> [Extracted data]:

=== Begin Enclosure ===

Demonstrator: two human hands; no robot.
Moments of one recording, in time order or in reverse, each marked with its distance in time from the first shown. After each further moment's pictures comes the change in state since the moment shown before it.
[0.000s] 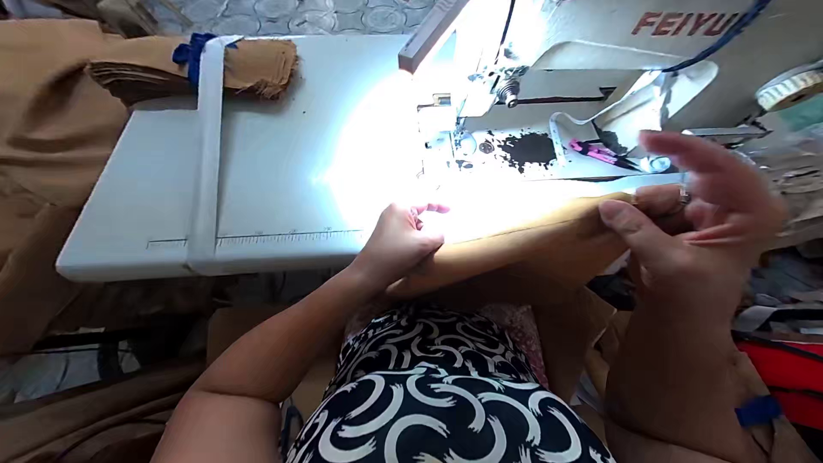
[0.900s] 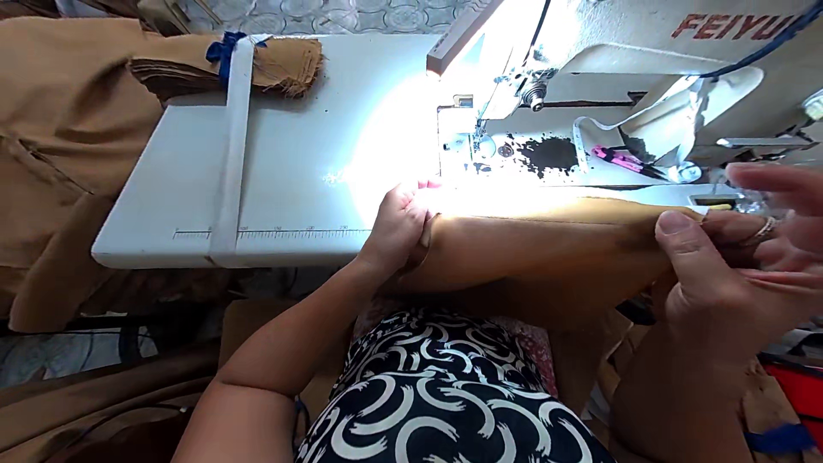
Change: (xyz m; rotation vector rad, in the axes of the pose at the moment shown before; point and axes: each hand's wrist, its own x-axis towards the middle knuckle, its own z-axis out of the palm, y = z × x) left_hand 0.010 -0.001 -0.007 -0.210 0.223 0.000; right_hand -0.017 0.001 0.000 -0.135 0.248 -0.004
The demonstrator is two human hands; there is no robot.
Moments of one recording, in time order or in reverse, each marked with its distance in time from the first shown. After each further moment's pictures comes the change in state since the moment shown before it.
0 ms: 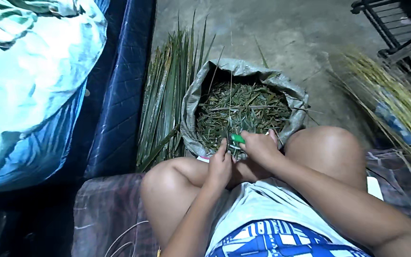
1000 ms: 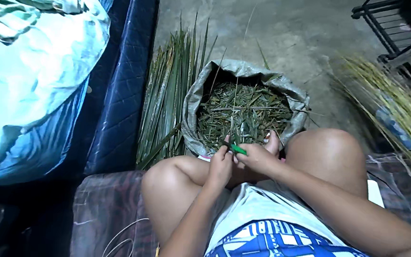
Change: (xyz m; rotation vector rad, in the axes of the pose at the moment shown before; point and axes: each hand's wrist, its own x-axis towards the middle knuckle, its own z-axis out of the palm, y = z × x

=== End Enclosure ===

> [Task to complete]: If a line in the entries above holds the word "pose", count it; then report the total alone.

> [Solution to the problem]: 2